04Workup & management

  • Imaging by the Ottawa rules; ED knee films are non-weight-bearing and low-yield in atraumatic pain — arrange outpatient weight-bearing/MRI when needed.
  • Knee dislocation: reduce, reassess perfusion, measure ABI (<0.9 → CT angiography), serial vascular exams, and vascular/orthopedic involvement — even after a normal-looking reduction.
  • Compartment syndrome: high suspicion on pain out of proportion → urgent fasciotomy/orthopedics; don't wait for a lost pulse.
  • Septic joint: arthrocentesis (synovial WBC, cultures before antibiotics) and orthopedics.
  • Extensor-mechanism/Achilles rupture: immobilize and refer; sprains → RICE, supportive care, follow-up.

05What to document

▼ weak
"Twisted knee, swollen, x-ray negative.

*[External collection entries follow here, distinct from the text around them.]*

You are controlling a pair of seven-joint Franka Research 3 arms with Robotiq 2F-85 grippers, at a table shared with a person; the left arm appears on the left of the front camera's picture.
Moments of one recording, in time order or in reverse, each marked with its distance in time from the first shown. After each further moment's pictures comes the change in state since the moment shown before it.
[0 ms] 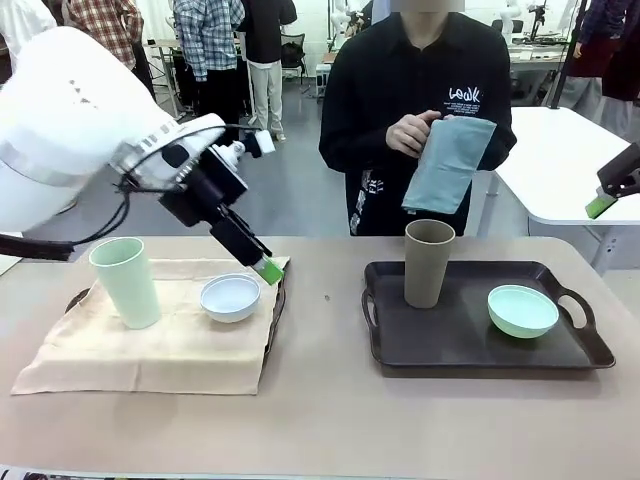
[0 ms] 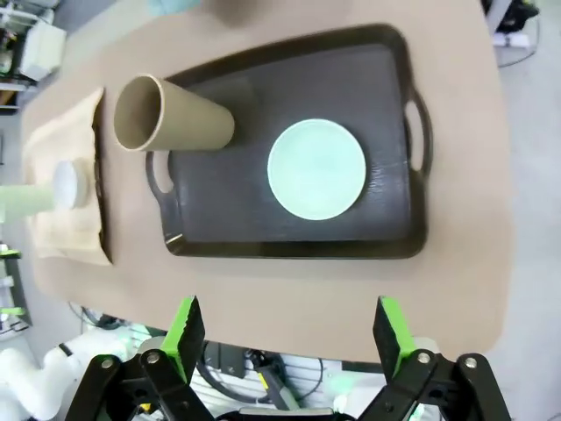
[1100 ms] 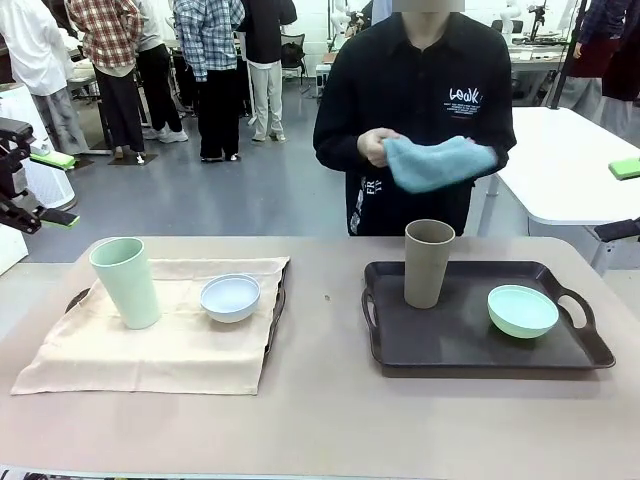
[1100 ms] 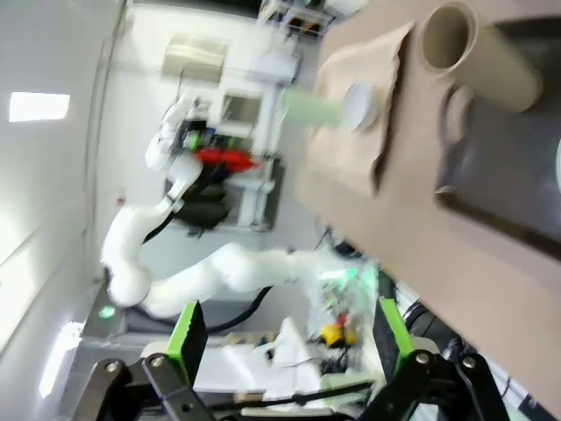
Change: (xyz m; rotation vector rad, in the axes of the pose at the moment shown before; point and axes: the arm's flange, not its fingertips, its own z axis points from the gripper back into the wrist) left arm -0.183 0.085 0.197 -0.403 -0.366 0.894; right arm -0.037 -0.037 -0.012 0.896 0.097 0.088
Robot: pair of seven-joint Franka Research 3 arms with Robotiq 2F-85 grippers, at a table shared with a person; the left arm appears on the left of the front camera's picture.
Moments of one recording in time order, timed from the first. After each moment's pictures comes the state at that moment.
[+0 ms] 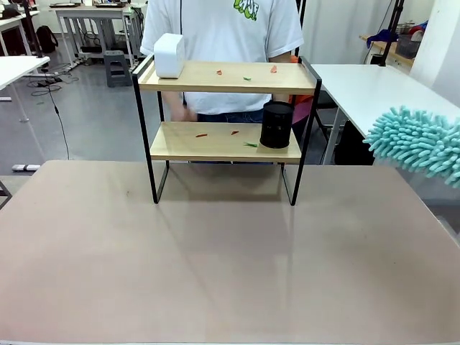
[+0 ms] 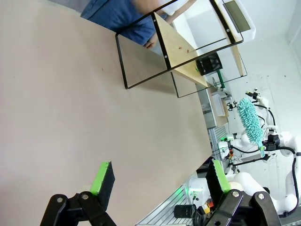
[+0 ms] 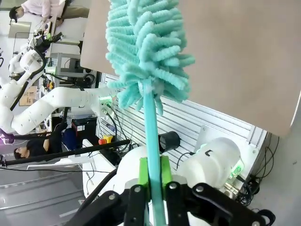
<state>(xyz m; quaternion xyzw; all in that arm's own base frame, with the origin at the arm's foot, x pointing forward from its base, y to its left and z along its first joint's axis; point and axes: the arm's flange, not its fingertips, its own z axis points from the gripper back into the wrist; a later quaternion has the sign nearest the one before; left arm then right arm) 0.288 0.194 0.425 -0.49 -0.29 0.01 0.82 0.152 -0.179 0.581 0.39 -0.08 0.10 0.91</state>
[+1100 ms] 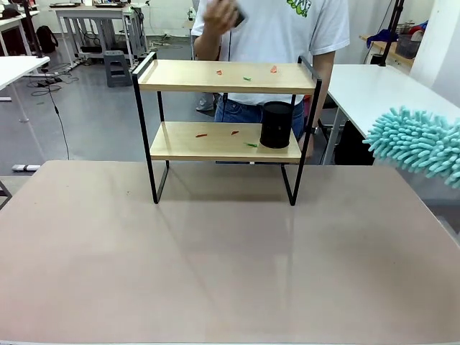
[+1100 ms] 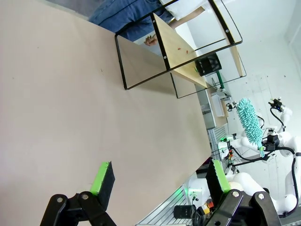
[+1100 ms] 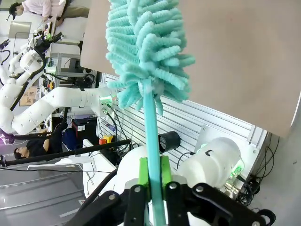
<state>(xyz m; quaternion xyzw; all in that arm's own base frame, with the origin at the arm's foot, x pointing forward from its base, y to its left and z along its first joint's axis) 0.289 0.194 0.426 -0.49 -0.29 0.01 0.82 0.153 -0.178 0.581 0.39 -0.08 0.10 0.91</state>
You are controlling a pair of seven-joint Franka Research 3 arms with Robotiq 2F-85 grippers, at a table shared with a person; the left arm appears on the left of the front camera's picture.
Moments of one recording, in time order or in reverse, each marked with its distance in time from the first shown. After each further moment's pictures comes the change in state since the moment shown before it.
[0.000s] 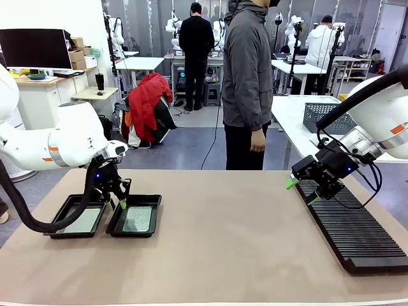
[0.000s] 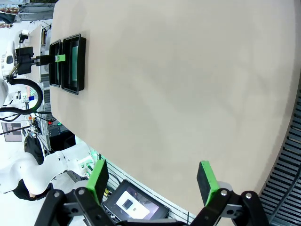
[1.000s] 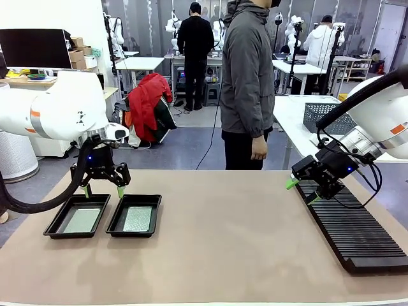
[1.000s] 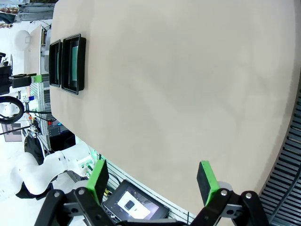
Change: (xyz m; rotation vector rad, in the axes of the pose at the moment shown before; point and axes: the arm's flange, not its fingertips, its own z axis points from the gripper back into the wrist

Sprain, knee immobilizer, crutches."
▲ defensible
"Knee injury, acute effusion; Ottawa Knee Rule applied (no criteria → no x-ray, or x-ray obtained and negative). Distal pulses 2+, capillary refill brisk, sensation intact, compartments soft. Able to fully extend the knee (extensor mechanism intact); joint not hot/septic. Felt stable on exam — no concern for (self-reduced) dislocation; noted that a normal pulse would not exclude popliteal injury if dislocation were suspected. RICE, follow-up arranged; return precautions for severe pain, numbness, or a cold/pulseless limb."

06Where charts fail

  • Missing a self-reduced knee dislocation / popliteal injury — relying on a palpable pulse.
  • Attributing compartment-syndrome pain to the injury and not acting on pain out of proportion.
  • Not documenting the Ottawa rule or the neurovascular exam.
  • Missing an extensor-mechanism rupture (didn't test extension) or a septic joint.
  • Over-using a knee immobilizer (reserved for extensor-mechanism injury, patellar dislocation, tibial plateau fracture).

07Sources

  • Guignard V, Kiel J, Riveros D. Emergency department management of knee pain. Emergency Medicine Practice (EB Medicine). 2025;27(3).
  • Stiell IG, Greenberg GH, McKnight RD, et al. Decision rules for the use of radiography in acute ankle injuries (Ottawa Ankle Rules). JAMA. 1994;271(11):827-832.
  • Stiell IG, Greenberg GH, Wells GA, et al. Derivation of a decision rule for the use of radiography in acute knee injuries. Acad Emerg Med. 1995;2(11):966-973.
  • Mills WJ, Barei DP, McNair P. The value of the ankle-brachial index for diagnosing arterial injury after knee dislocation. J Trauma. 2004;56(6):1261-1265.